Il y a 40 ans, le 28 octobre 1965 les Pères du Concile Vatican II adoptaient la ” Déclaration sur les relations de Église avec les religions non chrétiennes “. Eclairage.
Bref historique
Le 28 octobre 1965 les Pères du Concile Vatican II adoptaient la ” Déclaration sur les relations de Église avec les religions non chrétiennes ” dont le dernier paragraphe, le n°4, est consacré aux relations avec le peuple Juif. La quasi unanimité du vote des membres de l’Assemblée en faveur de ce texte (2221 placet, 88 non placet) pourrait donner à penser aujourd’hui qu’une telle déclaration allait de soi. Cet exceptionnel résultat ne fut pourtant acquis qu’au prix de très difficiles discussions au sein des instances préparatoires et de débats délicats dans les Assemblées elles mêmes. On en a recensé plus de sept versions et bien que le premier texte fut préparé avant l’ouverture du concile, le document ne fut définitivement acquis qu’à la dernière session.
A l’origine, il faut le rappeler, la décision de mettre en chantier cette réflexion provient de l’initiative personnelle du Pape Jean XXIII et il n’était envisagé au départ qu’un document concernant les relations de l’Église avec le peuple Juif.
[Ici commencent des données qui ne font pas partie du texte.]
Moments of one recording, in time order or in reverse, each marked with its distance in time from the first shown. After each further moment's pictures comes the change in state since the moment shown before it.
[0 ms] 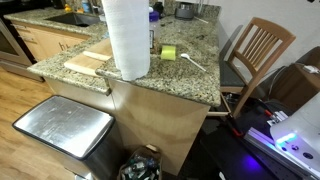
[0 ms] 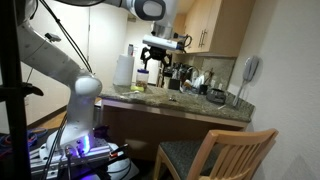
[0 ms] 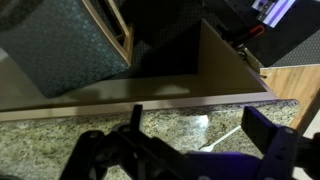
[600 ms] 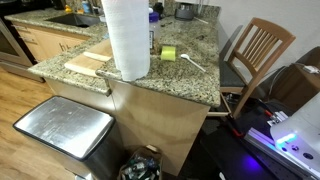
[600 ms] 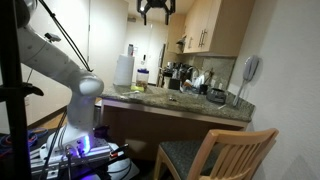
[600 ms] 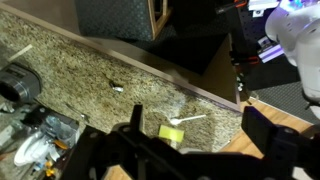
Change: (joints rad) arm 0.095 -0.011 0.018 0.569 -0.001 -0.373 -0.440
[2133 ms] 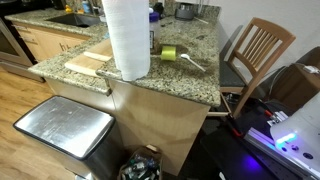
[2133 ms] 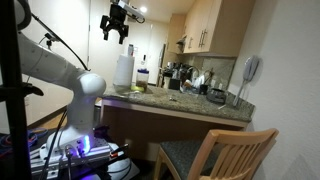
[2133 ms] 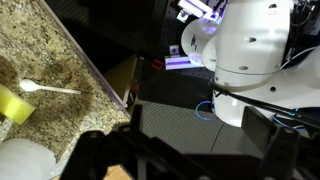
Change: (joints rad) arm 0.143 -0.151 0.440 -0.396 0.133 -0.177 -0.071
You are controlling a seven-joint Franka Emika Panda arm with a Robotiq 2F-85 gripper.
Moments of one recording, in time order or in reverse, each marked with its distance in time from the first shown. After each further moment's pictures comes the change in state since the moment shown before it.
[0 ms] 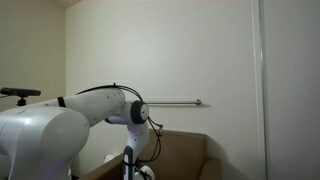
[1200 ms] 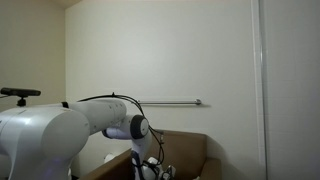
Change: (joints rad) arm 0.006 0.200 -0.014 0.529 0.007 -0.134 -0.143
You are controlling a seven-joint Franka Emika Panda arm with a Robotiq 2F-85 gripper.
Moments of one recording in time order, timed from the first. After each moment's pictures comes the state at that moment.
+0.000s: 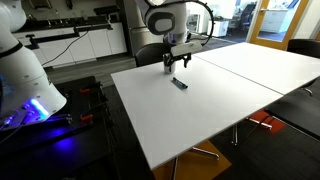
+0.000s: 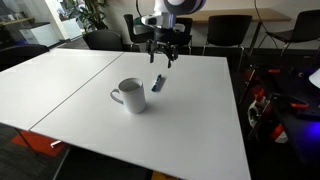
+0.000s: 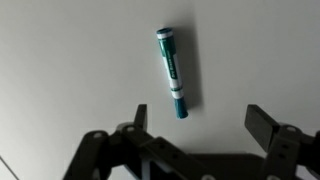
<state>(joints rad) -0.18 0.57 0.11 -2.02 0.17 2.73 -1.62</state>
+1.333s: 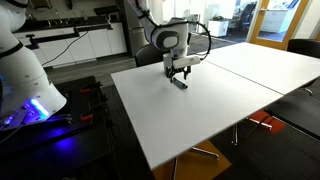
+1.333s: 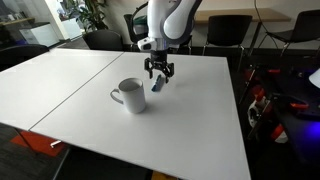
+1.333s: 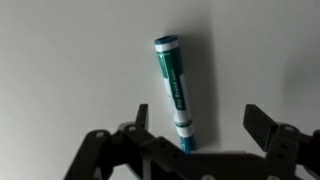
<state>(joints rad) -0.16 0.80 0.11 -1.85 -0.04 2.73 -1.43</state>
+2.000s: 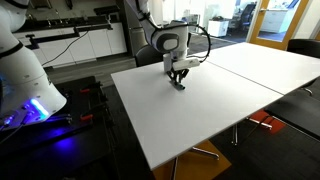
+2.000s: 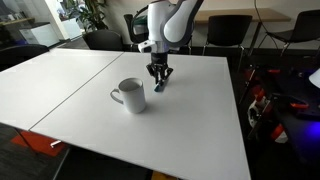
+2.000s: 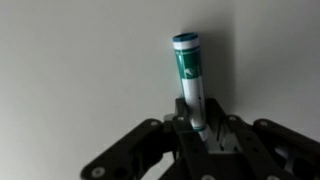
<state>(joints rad) -0.16 0.82 0.11 -1.84 -0.04 2.73 -1.42</state>
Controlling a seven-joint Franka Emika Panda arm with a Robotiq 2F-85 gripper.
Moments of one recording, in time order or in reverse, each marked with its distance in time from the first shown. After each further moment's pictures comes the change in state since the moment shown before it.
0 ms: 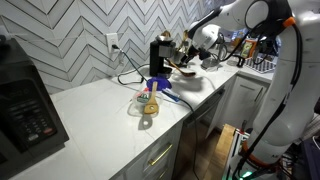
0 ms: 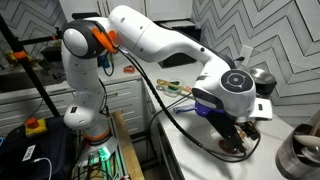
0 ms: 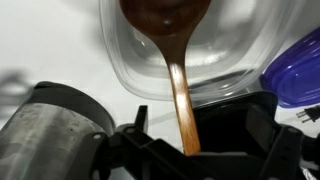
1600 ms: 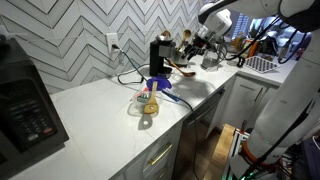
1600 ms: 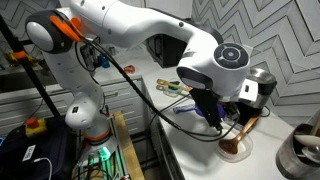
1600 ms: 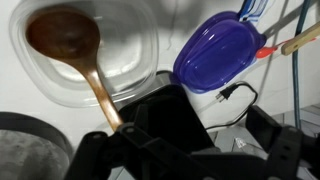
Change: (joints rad) arm 0.061 -0.246 -0.067 -0.081 -0.076 -0.307 0.227
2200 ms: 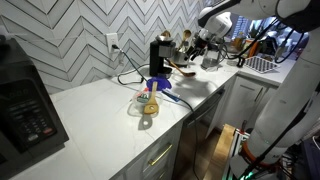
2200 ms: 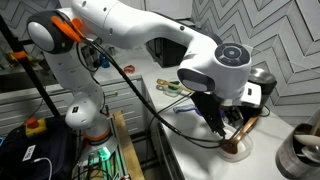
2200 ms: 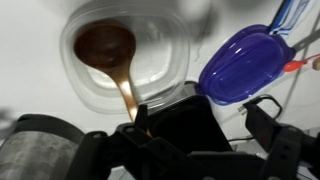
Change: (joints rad) arm 0.001 0.014 -0.021 0.001 -0.099 0.031 0.021
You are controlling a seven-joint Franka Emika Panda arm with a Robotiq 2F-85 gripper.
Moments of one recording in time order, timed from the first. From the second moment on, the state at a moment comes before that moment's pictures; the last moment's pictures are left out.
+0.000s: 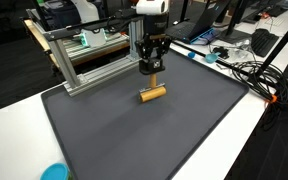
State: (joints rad) arm 0.00 0.28 -0.07 -2.04 -0.12 2.47 0.25
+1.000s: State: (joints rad) arm -0.01 0.27 -0.07 -2.01 -0.04 2.49 0.16
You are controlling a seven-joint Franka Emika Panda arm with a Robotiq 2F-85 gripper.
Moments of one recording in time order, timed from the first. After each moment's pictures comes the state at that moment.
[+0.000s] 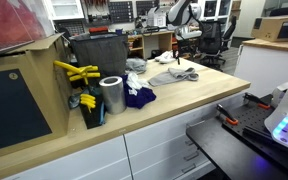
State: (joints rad) arm 0.06 0.45 -0.07 -1.89 0.00 2.07 0.32
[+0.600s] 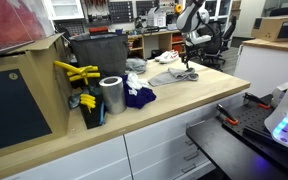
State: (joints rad) arm 0.02 0.44 -0.10 -2.00 -0.08 2.19 0.26
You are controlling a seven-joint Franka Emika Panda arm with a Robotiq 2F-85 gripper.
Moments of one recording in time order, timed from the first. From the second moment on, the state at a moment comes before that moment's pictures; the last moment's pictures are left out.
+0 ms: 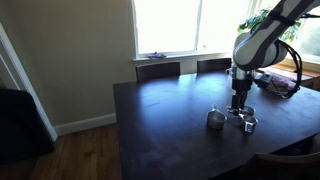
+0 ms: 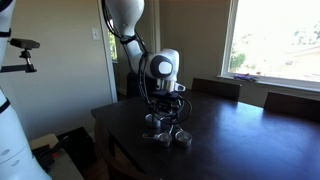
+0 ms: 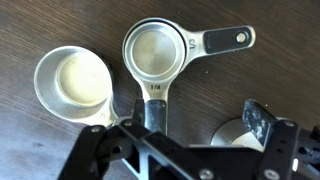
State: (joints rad) arm -0.13 0.43 0.00 -2.23 -0.05 2.49 -0.43
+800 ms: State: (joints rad) arm -0.13 0.48 0.00 -2.23 -0.06 2.53 -0.43
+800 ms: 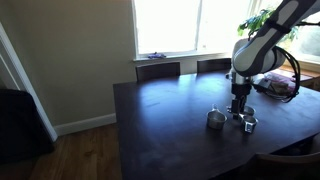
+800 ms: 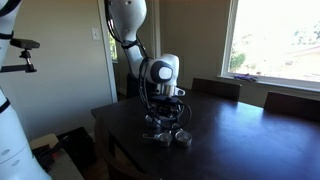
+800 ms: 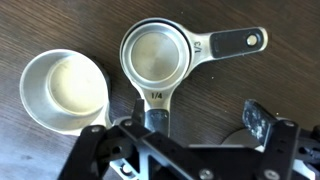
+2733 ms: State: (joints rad) arm -0.12 0.57 0.00 -2.19 -0.19 2.67 -0.42
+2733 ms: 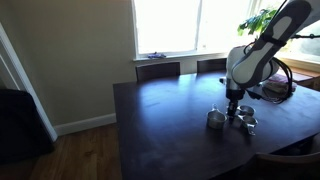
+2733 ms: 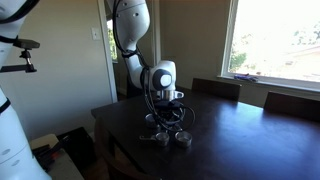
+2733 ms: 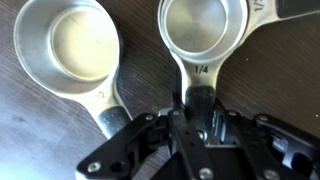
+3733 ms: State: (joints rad) arm -0.09 0.49 0.00 -2.19 -0.23 2.57 -0.42
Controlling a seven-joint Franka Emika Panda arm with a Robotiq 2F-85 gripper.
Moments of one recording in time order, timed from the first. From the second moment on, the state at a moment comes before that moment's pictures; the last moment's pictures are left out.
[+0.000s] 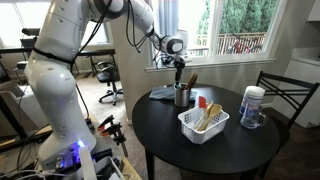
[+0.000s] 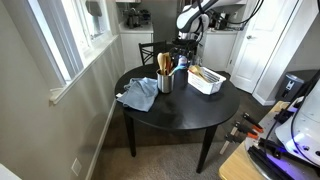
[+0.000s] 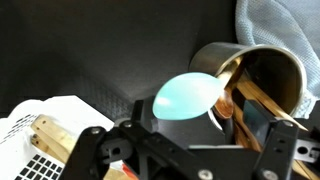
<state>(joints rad) 0.11 0.56 -0.13 -1.70 0.19 2.28 0.89</state>
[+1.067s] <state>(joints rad) 0.12 0.53 -0.13 -1.77 0.10 2.33 0.99</state>
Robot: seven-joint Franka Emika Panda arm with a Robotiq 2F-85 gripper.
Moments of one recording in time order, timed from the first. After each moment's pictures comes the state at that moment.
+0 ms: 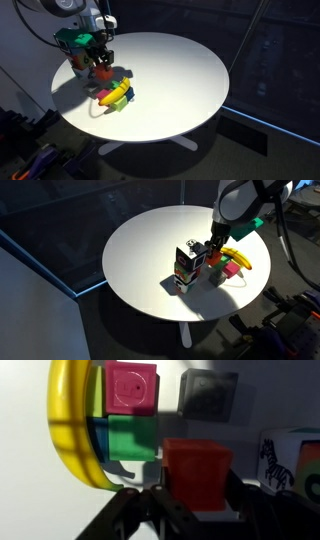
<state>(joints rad) -0.01 0.37 0.03 -2.25 0.02 2.57 -0.06</state>
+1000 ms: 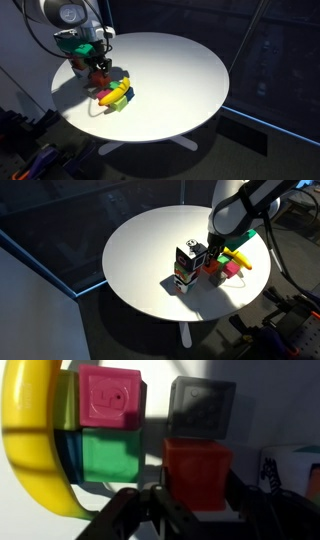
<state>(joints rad) 0.01 0.45 0.04 -2.24 0.02 2.59 -0.06</state>
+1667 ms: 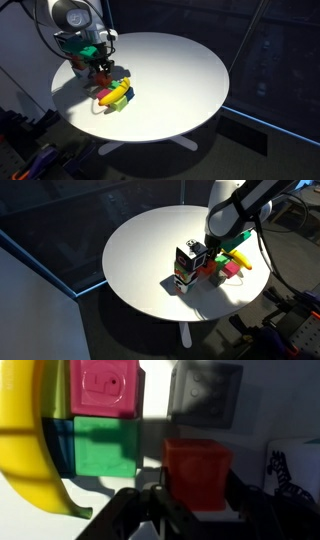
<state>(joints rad) 0.01 0.51 0.05 -2.18 0.02 2.59 -0.06</state>
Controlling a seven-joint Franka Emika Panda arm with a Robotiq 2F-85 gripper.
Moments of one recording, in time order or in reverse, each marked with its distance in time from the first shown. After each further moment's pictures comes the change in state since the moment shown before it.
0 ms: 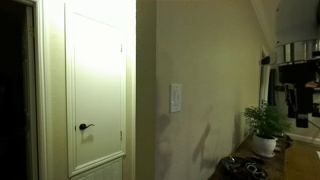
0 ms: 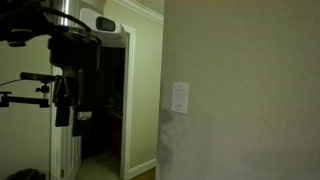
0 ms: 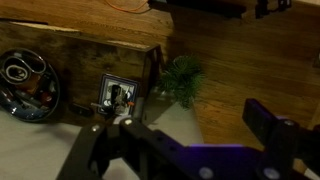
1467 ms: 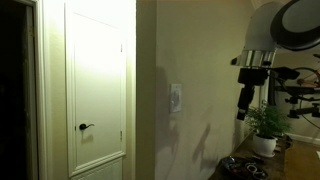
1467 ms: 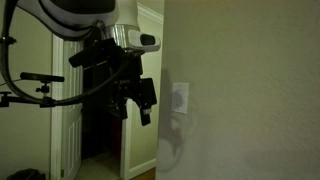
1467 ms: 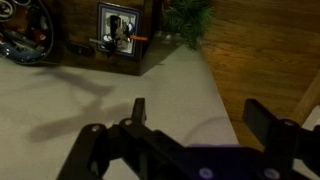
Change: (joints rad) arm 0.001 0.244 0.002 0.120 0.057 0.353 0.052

Aucune instance épiscopale n’en avait fait la demande auprès de la commission préparatoire du concile, même si certains évêques ou experts pensaient qu’après la guerre et ce qu’on n’appelait pas encore la Shoah il était inconcevable de ne rien dire de l’antisémitisme, et qu’il fallait s’interroger de ce fait sur l’influence de la longue histoire de l’antijudaïsme sur les consciences chrétiennes pendant le conflit.
Aussi le projet de Jean XXIII, élaboré sous la responsabilité du Cardinal Bea, rencontra-t-il d’emblée une très vive opposition et à un très haut niveau des instances ecclésiales. Oppositions de nature diverse : de la part des églises chrétiennes minoritaires d’Orient qui en craignaient les retombées politiques dans le contexte précaire où elles vivaient, opposition attisée jusqu’à la fin par les états Arabes eux-mêmes. Opposition plus surprenante mais révélatrice du poids de l’histoire de formes variés d’antijudaïsme chrétien allant jusqu’à rejoindre les craintes d’une emprise judéo-maçonnique hostile à l’Église et enfin ce qui était plus difficile, une question dramatique : comment surmonter la lecture de nombreux passages du Nouveau Testament marqués par l’interprétation antijuive qu’en avaient fait les Pères de l’Église
C’est pourquoi il apparut à de nombreux Pères qu’il était nécessaire d’élargir le projet à une déclaration sur les religions non chrétiennes tout en demeurant très réservés quant à sa dimension et à la place où il fallait la situer. Dans la constitution sur l’Église, dans le décret sur l’cuménisme ? On mesure dans ces hésitations la difficulté théologique.
La portée théologique de cette déclaration
Quand on regarde le résultat aujourd’hui, la première phrase surtout du n°4, on mesure son importance théologique. On ne peut pas la lire dans toute sa profondeur si l’on oublie le renouveau ecclésiologique marqué dès le 1er chapitre de Lumen Gentium : ” le Mystère de l’Église “. On ne peut pas comprendre l’absence dans les notes de toute référence aux Pères de l’Église si on oublie les précisions exceptionnelles apportées par la Constitution Dei Verbum sur les rapports entre Ecriture et Tradition.
Aussi, bien que ce ne soit qu’une déclaration, et non pas une constitution, ni un décret, il devrait être évident qu’il s’agit bien d’un renouvellement du regard théologique commun de l’Église sur le peuple Juif dont la portée est certes pastorale, mais dont le fondement est théologique.
C’est pourquoi Jean-Paul II dira le 15 février 1985 aux représentants de l’American Jewish Committee “Je souhaite confirmer avec la plus extrême conviction que l’enseignement de l’Église proclamé durant le concile Vatican II par la déclaration Nostra Ætate [ ] demeure toujours pour nous, pour l’Église catholique, pour l’épiscopat et pour le pape, un enseignement qui doit être suivi, un enseignement qu’il est nécessaire d’accepter, non seulement comme une chose convenable mais beaucoup plus comme une expression de la foi, comme une inspiration de l’Esprit Saint, comme une parole de la sagesse divine ” (Documentation Catholique N° 1893, 1985). C’est aussi pourquoi lors de sa visite inoubliable à la synagogue de Rome en 1986 il osera dire “La religion juive ne nous est pas ” extrinsèque “, elle est ” intrinsèque ” à notre religion. Nous avons donc à son égard des rapports que nous n’avons avec aucune autre religion. Vous êtes nos frères préférés et dans un certain sens on pourrait dire nos frères aînés ” (Synagogue de Rome 13 avril 1986).